Let $f\colon \Omega \to \mathbb{R}$ be a Lipschitz function on an open subset $\Omega\subset \mathbb{R}^n$.
By the Rademacher theorem $f$ has first derivative almost everywhere. We denote it $\nabla f$.
On the other hand $f$ has a derivative in the sense of distributions (with values in $\mathbb{R}^n$). We denote it by $\widetilde{\nabla f}$.
Since $\nabla f$ is bounded and defined almost everywhere, it can be considered as a distribution with values in $\mathbb{R}^n$ as well.
Is it true that $\nabla f=\widetilde{\nabla f}$ in the sense of distributions?
Best Answer
$\newcommand{\g}{\nabla f}\newcommand{\tg}{\widetilde{\nabla f}}\newcommand{\R}{\mathbb R} \newcommand{\vpi}{\varphi}\newcommand{\Om}{\Omega}$The answer is yes.
For $\Om=\R^n$, this follows from the identity \begin{equation*} \int_{\R^n}\frac{f(x+tu)-f(x)}t\,\vpi(x)\,dx=\int_{\R^n}\frac{\vpi(x-tu)-\vpi(x)}t\,f(x)\,dx, \tag{1}\label{1} \end{equation*} where $t\in\R\setminus \{0\}$, $u$ is a unit vector in $\R^n$, and $\vpi$ is any smooth function with support contained in some ball $B_\vpi$ of a strictly positive radius centered at the origin. (The assumption that $\Om=\R^n$ can be made without loss of generality. Indeed, if $\Om\ne\R^n$, just extend the (say) $L$-Lipschitz function $f$ on $\Om$ to the $L$-Lipschitz function $\bar f$ on $\R^n$, quite naturally, by the infimal convolution formula $\bar f(x):=\inf_{y\in\Om}(f(y)+L\|x-y\|)$ for $x\in\R^n$.)

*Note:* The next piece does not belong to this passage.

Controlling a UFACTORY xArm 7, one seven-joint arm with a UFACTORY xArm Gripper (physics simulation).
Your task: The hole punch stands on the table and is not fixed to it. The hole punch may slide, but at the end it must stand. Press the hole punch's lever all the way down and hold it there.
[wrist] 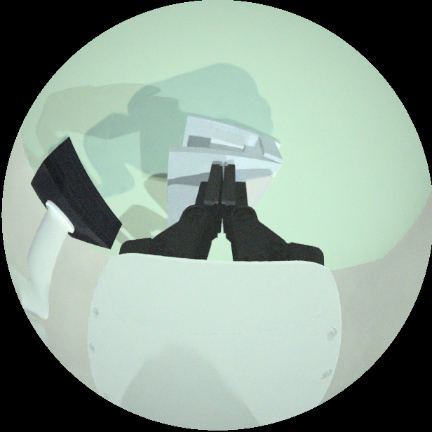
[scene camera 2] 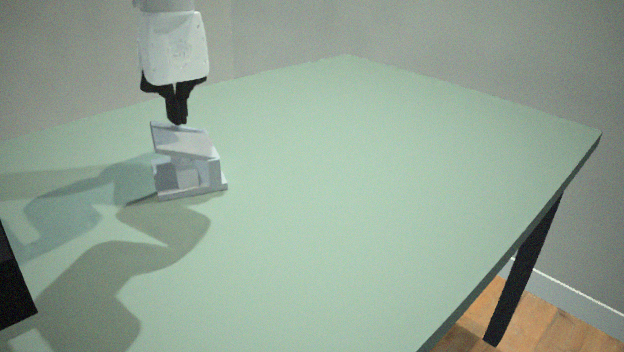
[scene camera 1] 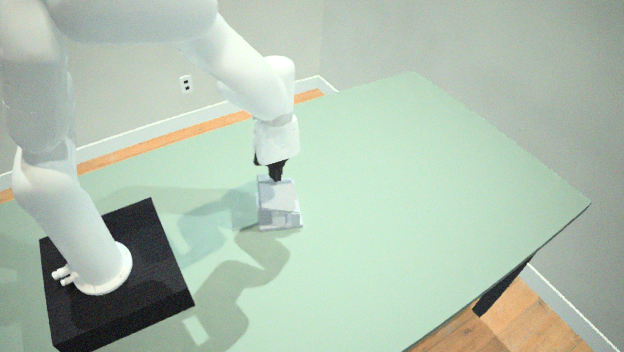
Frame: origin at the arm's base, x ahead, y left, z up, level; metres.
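Seen in the pictures: gripper, fingertip midpoint: [scene camera 2: 178, 122] [scene camera 1: 275, 178]; arm's base at its link origin: [scene camera 1: 102, 268].
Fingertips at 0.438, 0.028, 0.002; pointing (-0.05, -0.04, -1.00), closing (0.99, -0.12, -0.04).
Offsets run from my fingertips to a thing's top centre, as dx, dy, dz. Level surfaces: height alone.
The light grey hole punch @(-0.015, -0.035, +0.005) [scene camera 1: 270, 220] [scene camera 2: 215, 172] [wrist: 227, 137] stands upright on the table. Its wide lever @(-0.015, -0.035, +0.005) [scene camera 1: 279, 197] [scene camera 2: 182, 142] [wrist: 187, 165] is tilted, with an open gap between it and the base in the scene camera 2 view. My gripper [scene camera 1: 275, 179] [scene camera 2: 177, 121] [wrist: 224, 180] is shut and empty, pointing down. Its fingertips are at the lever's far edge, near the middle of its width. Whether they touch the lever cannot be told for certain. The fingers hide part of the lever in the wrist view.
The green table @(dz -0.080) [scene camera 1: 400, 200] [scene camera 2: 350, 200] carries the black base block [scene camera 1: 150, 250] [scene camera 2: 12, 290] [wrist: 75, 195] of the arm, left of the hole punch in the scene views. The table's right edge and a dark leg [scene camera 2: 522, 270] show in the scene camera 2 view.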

With $u\in\R^n$ fixed, for almost all $x\in\R^n$ we have \begin{equation*} \frac{f(x+tu)-f(x)}t=\g(x)\cdot u+r_1(x,t), \end{equation*} where $\cdot$ is the dot product, $|r_1(x,t)|\le2L$, $L$ is the Lipschitz constant of $f$, and $r_1(x,t)\to0$ as $t\to0$. So, by dominated convergence, \begin{equation*} \begin{aligned} \int_{\R^n}\frac{f(x+tu)-f(x)}t\,\vpi(x)\,dx &=\int_{B_\vpi}\frac{f(x+tu)-f(x)}t\,\vpi(x)\,dx \\ &\to \int_{B_\vpi}\g(x)\cdot u\,\vpi(x)\,dx \\ &=\int_{\R^n}\g(x)\cdot u\,\vpi(x)\,dx \\ &=(\g)(\vpi)\cdot u. \end{aligned} \tag{2}\label{2} \end{equation*} On the other hand, for all $x\in\R^n$ \begin{equation*} \frac{\vpi(x-tu)-\vpi(x)}t=-\nabla\vpi(x)\cdot u+r_2(x,t), \end{equation*} where $r_2(x,t)\to0$ uniformly in $x\in2B_\vpi$ as $t\to0$. So, for $t$ close enough to $0$, \begin{equation*} \begin{aligned} \int_{\R^n}\frac{\vpi(x-tu)-\vpi(x)}t\,f(x)\,dx &=\int_{2B_\vpi}\frac{\vpi(x-tu)-\vpi(x)}t\,f(x)\,dx \\ & \to-\int_{2B_\vpi}\nabla\vpi(x)\cdot u\,f(x)\,dx \\ & =-\int_{\R^n}\nabla\vpi(x)\cdot u\,f(x)\,dx \\ & =(\tg)(\vpi)\cdot u. \end{aligned} \tag{3}\label{3} \end{equation*} Thus, by \eqref{1}--\eqref{3}, $\tg=\g$ as distributions, as claimed.
Similarly, $\tg=\g$ even as tempered distributions.